WHO IS AN ENEMY OF THE STATE?
ON February 14, when Delhi Police arrested 21-year-old Bengaluru-based climate activist Disha Ravi and slapped charges of sedition on her, two distinct narratives emerged in the media. One group of people branded
Ravi, who has been accused of making edits on a controversial online ‘toolkit’ to allegedly defame India, an enemy of the state. The other called the Delhi Police action another instance of the blatant abuse of the sedition law by people in power to curb dissenting voices. And it’s not just Ravi. In January this year, three sedition cases were filed against Thiruvananthapuram MP Shashi Tharoor and six journalists, including India Today Group’s Rajdeep Sardesai, for tweeting “unverified” news about the farmers’ tractor rally in Delhi on January 26. Last year, Section 124A of the IPC (Indian Penal Code), which deals with sedition, was invoked against nearly two dozen people protesting the Citizenship (Amendment) Act in January-February. Back in February 2016, Jawaharlal Nehru University students Kanhaiya Kumar and Umar Khalid were taken into custody on the same charge for allegedly raising seditious slogans on the occasion of Afzal Guru’s death anniversary at the university campus in Delhi.
Are the authorities misreading the scope of sedition? According to Article 14, an independent research initiative founded by a group of lawyers, academics and journalists, 10,938 individuals were booked in 816 sedition cases across India between 2010 and 2020. While the popular discourse tends to blame the Union government—it’s responsible only for Delhi Police and central agencies—the state governments are the ones which invoke this provision frequently as law and order is a state subject. Five states—Bihar, Tamil Nadu, Uttar Pradesh, Jharkhand and Karnataka—accounted for nearly 65 per cent of the sedition cases.

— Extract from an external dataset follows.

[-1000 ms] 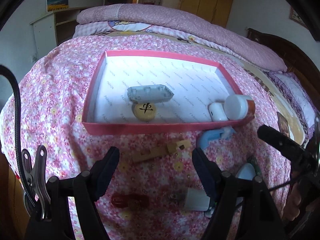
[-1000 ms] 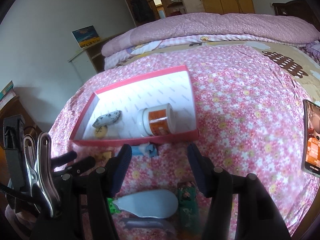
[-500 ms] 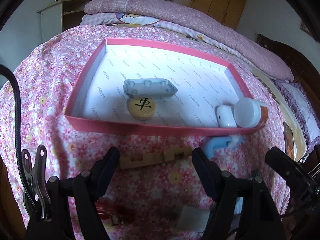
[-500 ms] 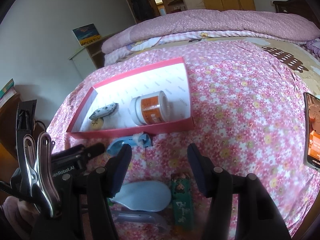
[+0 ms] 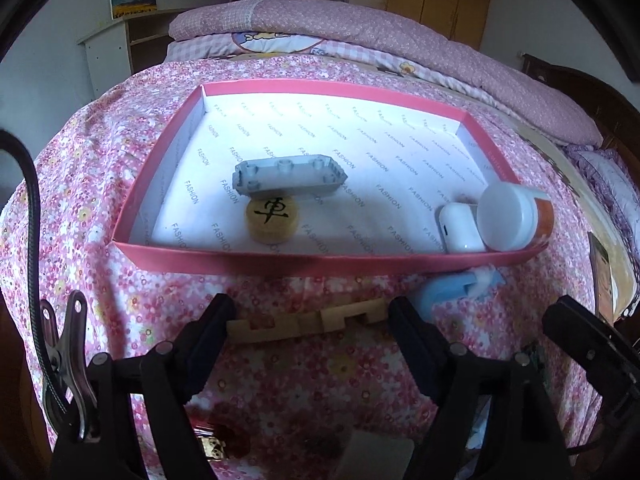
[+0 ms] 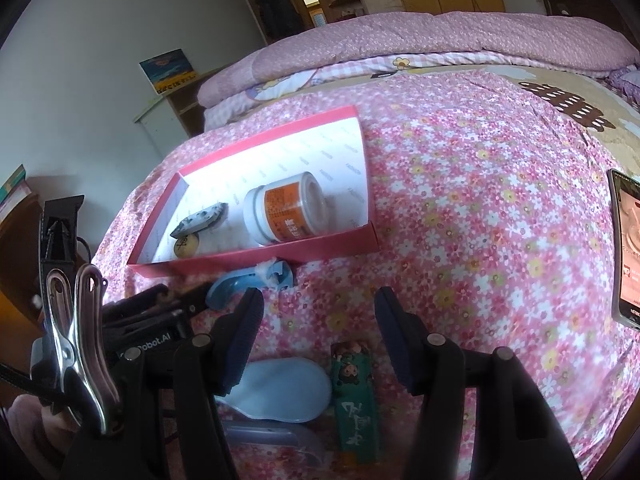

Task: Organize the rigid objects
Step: 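Grasp the beige wooden strip with the left tool while the right tool withdraws from the tray, then grasp the blue plastic hook piece with the right tool while the left tool holds the wooden strip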

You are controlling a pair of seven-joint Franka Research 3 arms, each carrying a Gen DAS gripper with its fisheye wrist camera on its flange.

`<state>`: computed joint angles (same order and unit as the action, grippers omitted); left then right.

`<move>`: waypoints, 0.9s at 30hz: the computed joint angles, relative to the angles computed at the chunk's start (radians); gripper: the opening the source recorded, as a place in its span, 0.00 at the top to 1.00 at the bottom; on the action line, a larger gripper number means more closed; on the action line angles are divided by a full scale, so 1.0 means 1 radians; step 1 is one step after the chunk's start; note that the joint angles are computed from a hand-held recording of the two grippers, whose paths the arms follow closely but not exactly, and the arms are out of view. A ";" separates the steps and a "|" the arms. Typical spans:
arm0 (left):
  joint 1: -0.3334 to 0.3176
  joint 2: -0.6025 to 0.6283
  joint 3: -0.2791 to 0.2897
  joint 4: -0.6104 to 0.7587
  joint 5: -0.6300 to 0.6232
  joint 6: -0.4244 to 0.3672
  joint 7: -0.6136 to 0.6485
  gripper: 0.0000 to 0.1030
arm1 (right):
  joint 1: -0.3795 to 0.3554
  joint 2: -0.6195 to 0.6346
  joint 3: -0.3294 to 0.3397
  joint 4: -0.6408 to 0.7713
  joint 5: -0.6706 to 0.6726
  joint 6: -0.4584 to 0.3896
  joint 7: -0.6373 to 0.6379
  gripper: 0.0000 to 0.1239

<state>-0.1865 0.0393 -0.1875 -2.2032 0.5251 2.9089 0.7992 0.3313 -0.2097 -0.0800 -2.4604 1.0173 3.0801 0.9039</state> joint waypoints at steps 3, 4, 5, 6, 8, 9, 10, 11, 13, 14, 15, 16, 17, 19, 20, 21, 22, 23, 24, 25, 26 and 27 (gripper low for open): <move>-0.001 -0.002 0.002 0.000 0.019 -0.005 -0.015 0.22 | -0.001 0.003 0.001 0.001 0.001 -0.005 0.001 0.52; -0.001 -0.003 0.002 0.000 0.021 -0.006 -0.015 0.22 | -0.002 0.004 0.002 0.002 0.000 -0.006 0.001 0.52; 0.001 -0.005 0.001 -0.003 0.015 -0.003 -0.006 0.22 | -0.003 0.005 0.003 0.002 -0.001 -0.007 0.001 0.52; 0.002 -0.008 0.001 -0.006 0.009 -0.002 0.004 0.22 | -0.007 0.005 0.006 0.002 -0.007 -0.009 0.006 0.52; 0.004 -0.016 0.000 -0.015 0.003 -0.002 0.020 0.22 | -0.017 0.005 0.015 0.001 -0.030 -0.014 0.027 0.52; 0.004 -0.021 0.000 -0.021 0.001 0.000 0.025 0.22 | -0.022 0.005 0.021 0.000 -0.045 -0.015 0.040 0.52; 0.006 -0.025 -0.001 -0.027 -0.008 0.001 0.036 0.22 | -0.026 0.005 0.025 -0.001 -0.060 -0.017 0.052 0.52; 0.008 -0.030 -0.001 -0.033 -0.016 0.002 0.048 0.22 | -0.030 0.004 0.028 -0.002 -0.077 -0.020 0.065 0.52; 0.014 -0.043 0.001 -0.046 -0.017 0.004 0.062 0.22 | -0.038 0.006 0.038 -0.002 -0.116 -0.026 0.093 0.52; 0.017 -0.049 0.002 -0.051 -0.017 0.004 0.071 0.22 | -0.041 0.008 0.042 -0.001 -0.135 -0.028 0.108 0.52; 0.020 -0.055 0.003 -0.058 -0.026 0.005 0.088 0.22 | -0.045 0.010 0.048 0.000 -0.157 -0.029 0.126 0.52; 0.023 -0.060 0.003 -0.064 -0.032 0.009 0.097 0.22 | -0.051 0.014 0.056 0.002 -0.184 -0.031 0.148 0.52; 0.026 -0.065 0.004 -0.070 -0.036 0.013 0.106 0.22 | -0.054 0.017 0.062 0.003 -0.207 -0.032 0.167 0.52; 0.035 -0.078 0.007 -0.084 -0.039 0.021 0.122 0.22 | -0.059 0.025 0.071 0.008 -0.252 -0.037 0.202 0.51; 0.039 -0.081 0.007 -0.087 -0.036 0.024 0.126 0.22 | -0.060 0.028 0.076 0.010 -0.273 -0.039 0.218 0.50; 0.045 -0.087 0.008 -0.093 -0.024 0.027 0.127 0.22 | -0.064 0.031 0.081 0.011 -0.296 -0.041 0.237 0.45; 0.049 -0.090 0.009 -0.096 -0.023 0.030 0.133 0.22 | -0.068 0.037 0.088 0.015 -0.322 -0.043 0.260 0.40; 0.052 -0.093 0.012 -0.101 -0.028 0.037 0.144 0.22 | -0.066 0.041 0.089 0.018 -0.335 -0.045 0.269 0.38; 0.056 -0.096 0.014 -0.107 -0.035 0.047 0.156 0.22 | -0.064 0.046 0.090 0.024 -0.349 -0.050 0.276 0.36; 0.061 -0.099 0.016 -0.111 -0.039 0.056 0.163 0.22 | -0.066 0.054 0.095 0.032 -0.373 -0.058 0.290 0.35; 0.066 -0.101 0.018 -0.117 -0.039 0.066 0.168 0.22 | -0.071 0.061 0.100 0.039 -0.399 -0.067 0.306 0.35; 0.071 -0.103 0.018 -0.120 -0.037 0.071 0.168 0.22 | -0.076 0.068 0.107 0.048 -0.430 -0.076 0.323 0.34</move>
<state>-0.1157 -0.0633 -0.1695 -2.3228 0.4885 2.9801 0.9672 0.2550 -0.1413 0.0270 -2.4129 0.5868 3.0045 1.2271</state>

Young or old, rich or poor, celebrity or commoner, student or professional, no one, it seems, is beyond the long arm of sedition charges. The 124A charge has been invoked for failure to stand up for the national anthem, for daring to post a critical tweet, holding a ‘Free Kashmir’ poster, even raising an ‘Azadi’ slogan. Some 1,310 individuals have been charged with sedition just for shouting slogans in the past decade. This, when the Supreme Court, in a landmark verdict in 1995 in Balwant Singh vs. State of Punjab acquitted all the accused of sedition for chanting pro-Khalistan slogans following Indira Gandhi’s assassination. The court held that the mere chanting of slogans with no attempt to incite violence cannot amount to sedition and investigating authorities must be extremely cautious before making arrests in such cases.
WHAT IS SEDITION?
Sedition under Section 124A of the IPC includes signs, visible representations or words, spoken or written, that can cause “hatred or contempt, or excite or attempt to excite disaffection” towards the government.